DOTFE

Clinical data
- Other names: 4-(2,2,2-Trifluoroethyl)-2,5-dimethoxyamphetamine; 2,5-Dimethoxy-4-(2,2,2-trifluoroethyl)amphetamine
- ATC code: None;

Identifiers
- IUPAC name 1-[2,5-dimethoxy-4-(2,2,2-trifluoroethyl)phenyl]propan-2-amine;
- CAS Number: 260810-06-8;
- PubChem CID: 170143488;

Chemical and physical data
- Formula: C_{13}H_{18}F_{3}NO_{2}
- Molar mass: 277.287 g·mol^{−1}
- 3D model (JSmol): Interactive image;
- SMILES COc1cc(CC(F)(F)F)c(cc1CC(N)C)OC;
- InChI InChI=1S/C13H18F3NO2/c1-8(17)4-9-5-12(19-3)10(6-11(9)18-2)7-13(14,15)16/h5-6,8H,4,7,17H2,1-3H3; Key:OZFGHDLWUVVAPY-UHFFFAOYSA-N;

= DOTFE =

DOTFE, also known as 4-(2,2,2-trifluoroethyl)-2,5-dimethoxyamphetamine, is a drug of the phenethylamine, amphetamine, and DOx families.

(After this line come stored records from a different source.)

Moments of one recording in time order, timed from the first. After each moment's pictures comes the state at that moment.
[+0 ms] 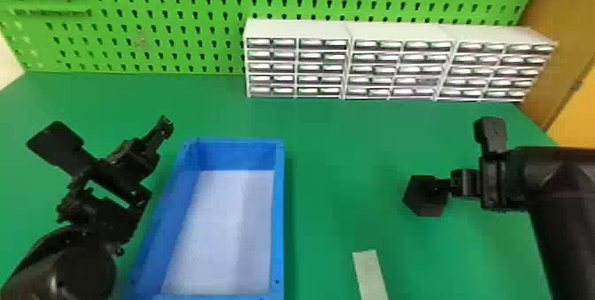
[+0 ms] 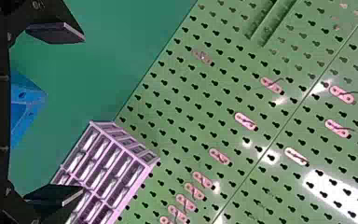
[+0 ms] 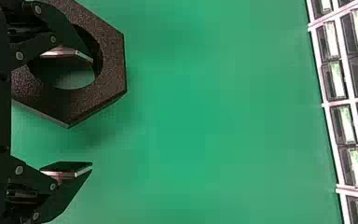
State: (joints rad) left arm -0.03 0.12 0.07 -1.67 0.73 0.17 0.07; right arm -0.48 -0.18 -0.18 -1.34 0.09 1.22 0.36
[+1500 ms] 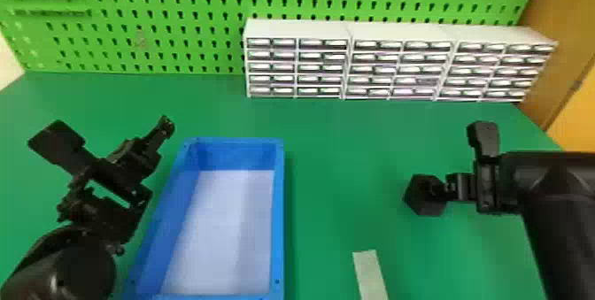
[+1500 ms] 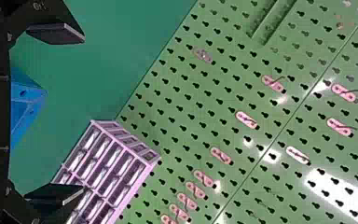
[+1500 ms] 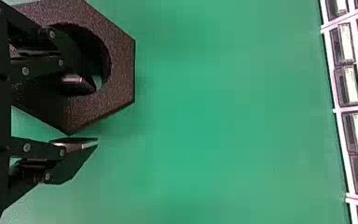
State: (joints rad) left arm -0.04 0.12 0.07 -1.67 0.73 0.18 0.06; right arm -0.48 -0.18 -0.15 -1.30 0.10 1.19 0.36
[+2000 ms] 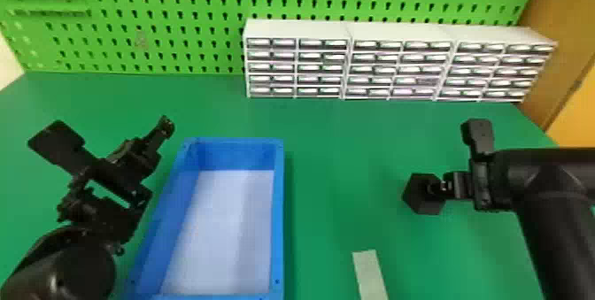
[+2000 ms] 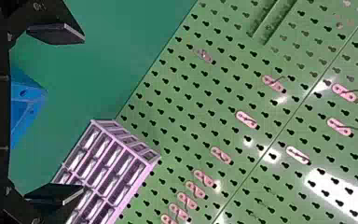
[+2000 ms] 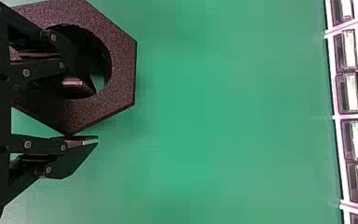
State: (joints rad) left arm -0.04 0.12 0.07 -1.67 0.73 0.18 0.06; right arm -0.48 -0.18 -0.11 -1.30 0.12 1.19 0.36
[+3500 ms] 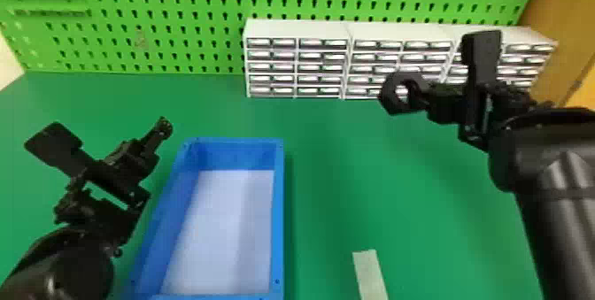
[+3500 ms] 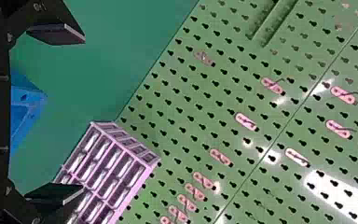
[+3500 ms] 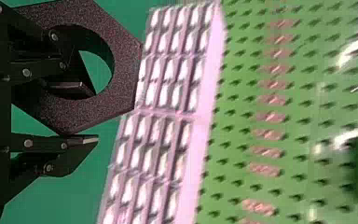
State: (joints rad) left arm -0.03 0.12 0.08 -1.67 0.73 0.18 0.06; right arm -0.41 -0.18 -0.02 -1.67 0.02 0.74 0.36
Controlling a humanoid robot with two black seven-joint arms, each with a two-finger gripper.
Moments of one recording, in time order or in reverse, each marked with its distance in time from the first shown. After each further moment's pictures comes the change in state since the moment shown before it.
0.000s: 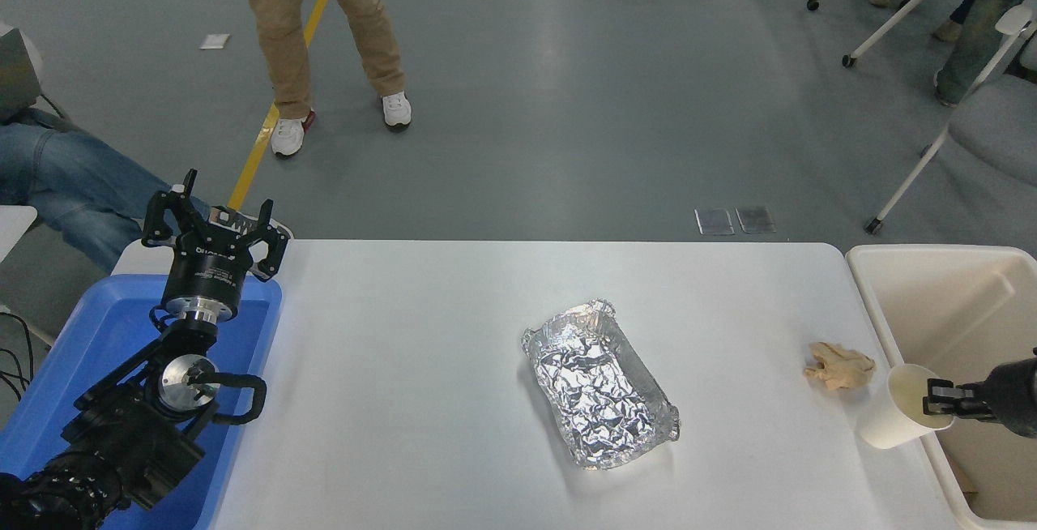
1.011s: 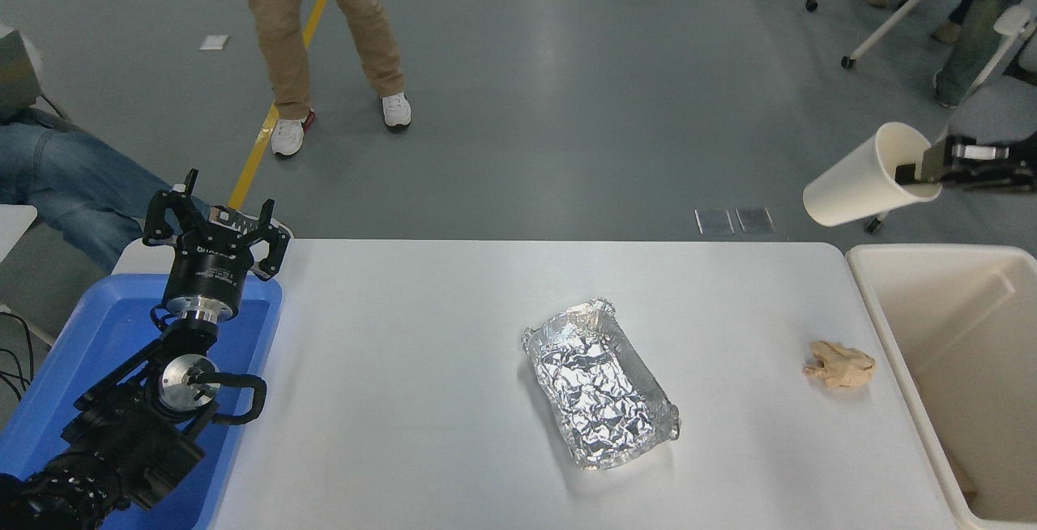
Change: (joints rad) left arm 0.000 0.000 0.000 0.000 0.000 0.000 0.000; right arm 0.858 -0.092 -0.061 0.252 -0.028 0.277 0.063
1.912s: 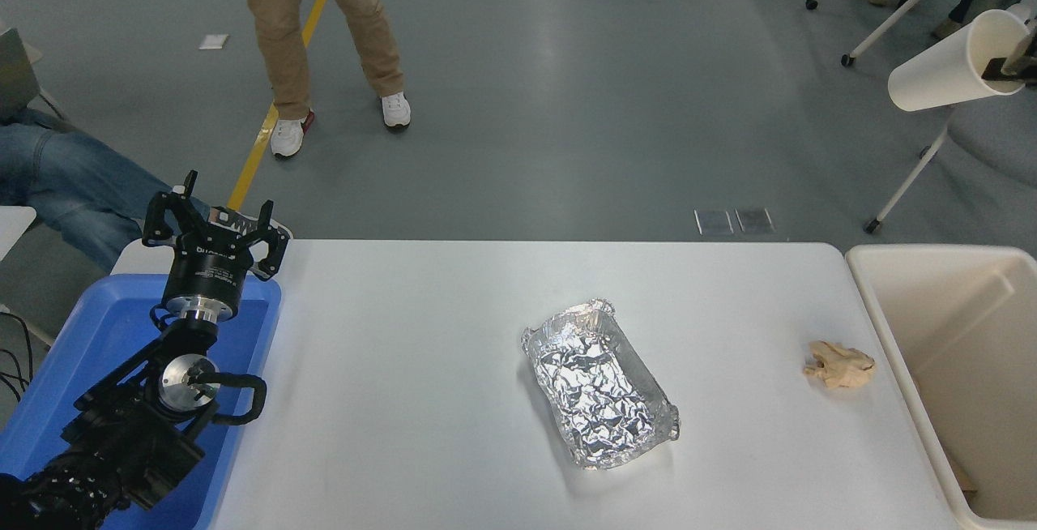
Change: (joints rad) left arm 0.000 0.000 0.000 0.000 0.000 0.000 0.000; right arm -0.914 0.148 0.215 -1.038 0.571 -0.040 -0.043
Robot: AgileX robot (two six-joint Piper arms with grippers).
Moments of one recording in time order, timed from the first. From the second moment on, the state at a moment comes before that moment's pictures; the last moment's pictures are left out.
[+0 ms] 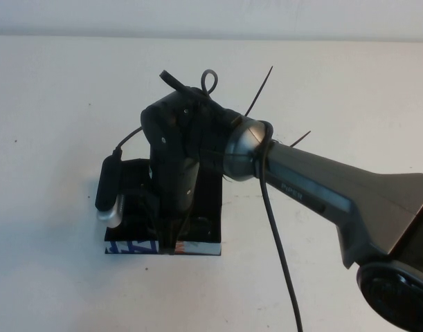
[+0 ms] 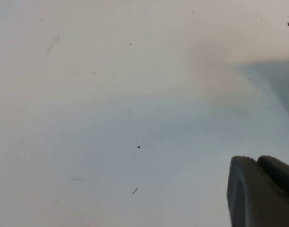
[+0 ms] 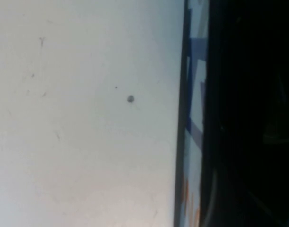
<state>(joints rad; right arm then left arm) 0.85 2.30 -2.08 0.10 1.23 -0.78 -0.05 -0.01 0.03 0.03 0.39 0.07</state>
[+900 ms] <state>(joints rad) 0.83 1.87 -1.83 0.04 1.23 -0.33 -0.05 -0.01 0.03 0.03 0.39 0.07</state>
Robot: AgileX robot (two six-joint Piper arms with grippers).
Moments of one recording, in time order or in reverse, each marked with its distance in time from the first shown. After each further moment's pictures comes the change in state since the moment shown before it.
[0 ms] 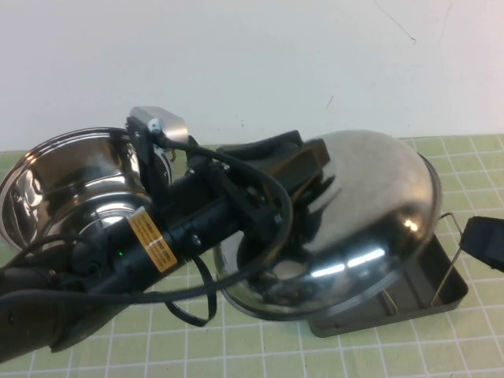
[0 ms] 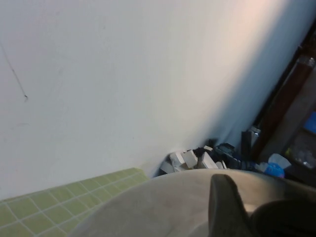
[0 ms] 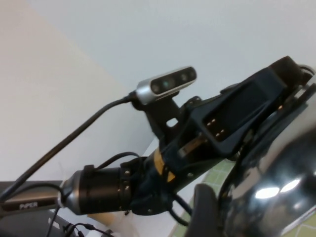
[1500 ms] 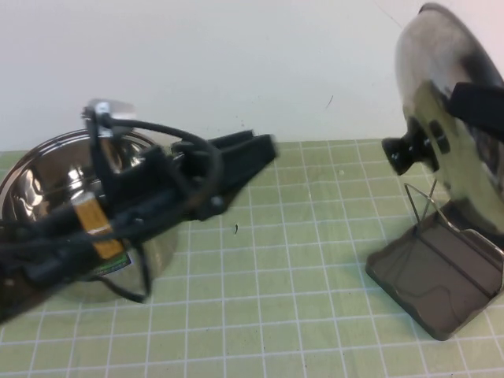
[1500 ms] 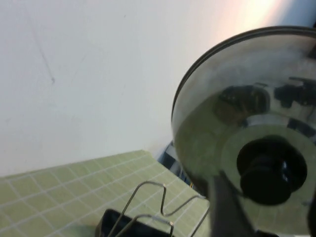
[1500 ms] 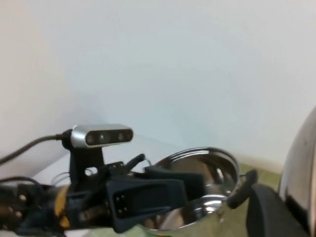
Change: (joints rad) right arm 0.008 0.260 -0.311 -0.011 -0.098 -0.409; left arm 0.197 -0.028 0.000 0.245 -0.023 -0.227
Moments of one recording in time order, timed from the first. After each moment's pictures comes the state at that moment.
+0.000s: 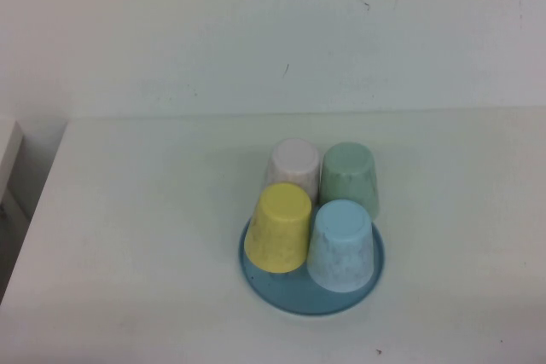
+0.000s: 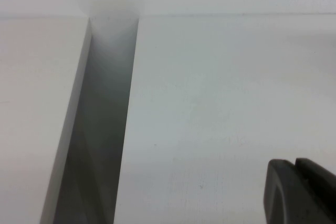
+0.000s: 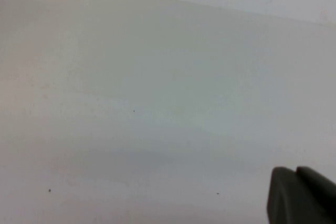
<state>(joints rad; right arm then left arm) -0.07 -0.01 0.03 -0.03 0.43 -0.16 -0.02 -0.01 0.02 -0.04 0.37 -0.05</state>
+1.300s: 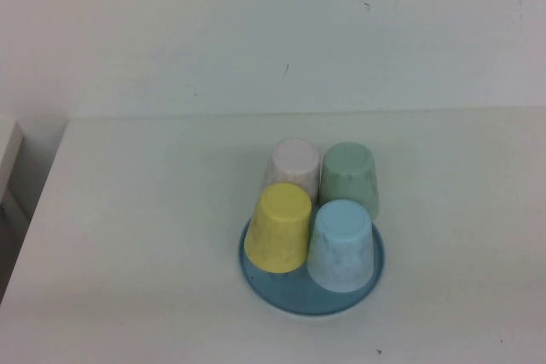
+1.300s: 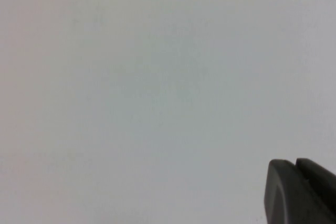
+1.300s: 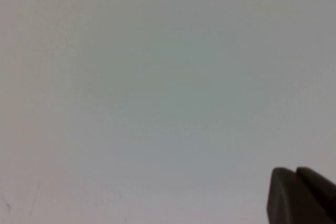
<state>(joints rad) -0.07 -0.01 0.03 -0.03 -0.42 -0.19 -0.02 -0.01 0.03 -0.04 -0.25 -0.05</state>
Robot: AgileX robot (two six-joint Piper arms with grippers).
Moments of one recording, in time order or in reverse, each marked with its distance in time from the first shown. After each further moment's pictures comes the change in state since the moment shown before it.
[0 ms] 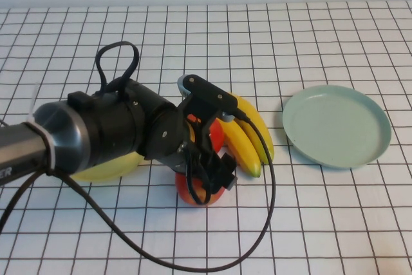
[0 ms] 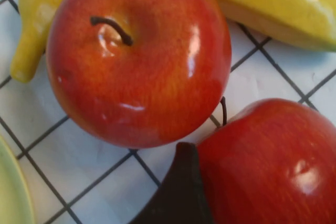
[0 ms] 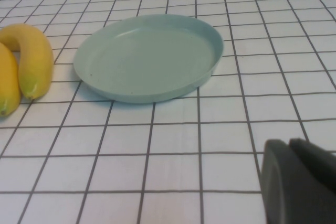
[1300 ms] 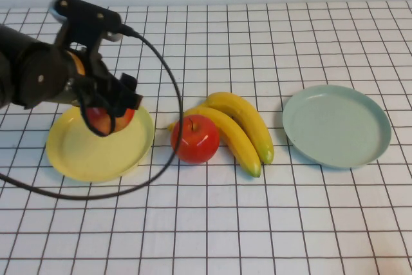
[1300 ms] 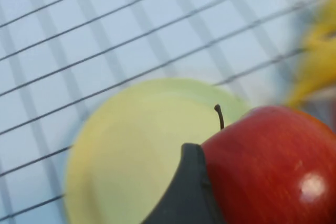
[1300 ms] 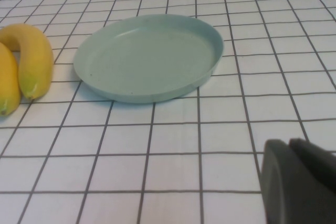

It is a close analogue of known psychedelics like the DOx psychedelic DOTFM and the 2C psychedelics 2C-TFE and 2C-TFM. The drug was predicted to bind to the serotonin 5-HT_{2A} receptor, with a predicted affinity (K_{i}) of 50 nM. It was inactive in humans at doses of up to 3 mg, but higher doses were not assessed. DOTFE is expected to be a potent psychedelic at active doses. It was first described in the scientific literature by at least 1999. DOTFE was evaluated in humans by Daniel Trachsel, with these reports published in 2012 and 2013.